- _Activity_:
Skip the pictures and copy all the data that follows exactly.

- _Recorded data_:
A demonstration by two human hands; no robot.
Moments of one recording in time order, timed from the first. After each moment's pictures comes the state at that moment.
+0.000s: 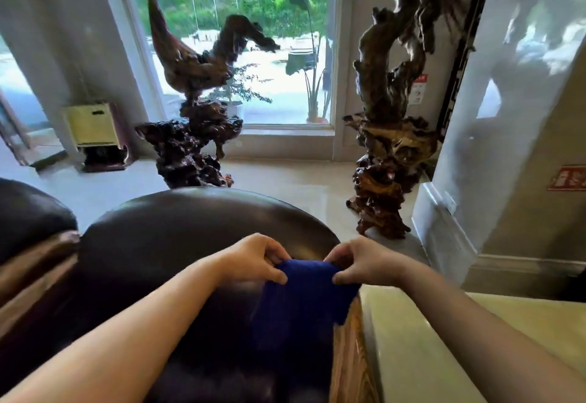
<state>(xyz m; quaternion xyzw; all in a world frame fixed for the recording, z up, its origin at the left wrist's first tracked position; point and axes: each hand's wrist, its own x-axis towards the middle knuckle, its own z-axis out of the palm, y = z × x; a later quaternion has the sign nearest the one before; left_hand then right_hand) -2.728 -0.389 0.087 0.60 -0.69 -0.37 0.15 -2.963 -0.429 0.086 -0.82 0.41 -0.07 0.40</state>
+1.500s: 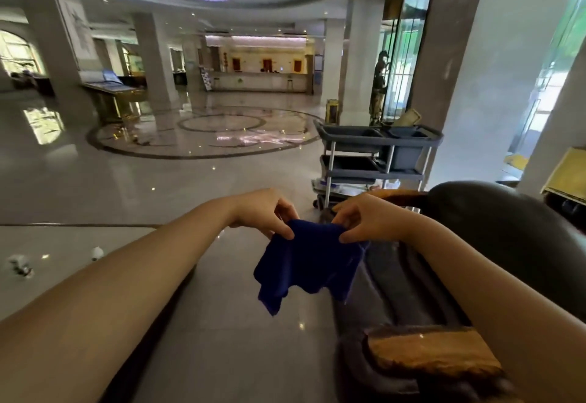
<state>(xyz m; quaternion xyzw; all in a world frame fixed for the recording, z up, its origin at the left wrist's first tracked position) -1.958 0.372 0.253 0.90 -0.23 -0.18 0.32 -1.964 0.130 0.248 -0.92 -0.28 0.09 0.25</state>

- _Solution for this task_:
A demonstration by two human hands; no robot.
Moments of one recording in time order, timed from the first. After each moment's pictures comes the state at that moment.
+0.000s: 
<state>(xyz m; quaternion xyzw; all in a world frame fixed for the recording, z up, its origin at the left wrist's first tracked position; point and axes: each hand's wrist, its own x-axis towards the middle knuckle, its own z-axis out of the palm, y = z × x; a later quaternion has the sign nearest the one before; left_hand then right_hand) -2.728 -0.389 0.087 0.60 -0.69 -0.37 0.15 -2.963 -0.429 0.086 -0.82 0.41 -0.07 0.40</state>
+1.500s: 
<state>(xyz m; quaternion xyzw; all in a world frame fixed for the recording, z up, its origin at the left wrist's first tracked position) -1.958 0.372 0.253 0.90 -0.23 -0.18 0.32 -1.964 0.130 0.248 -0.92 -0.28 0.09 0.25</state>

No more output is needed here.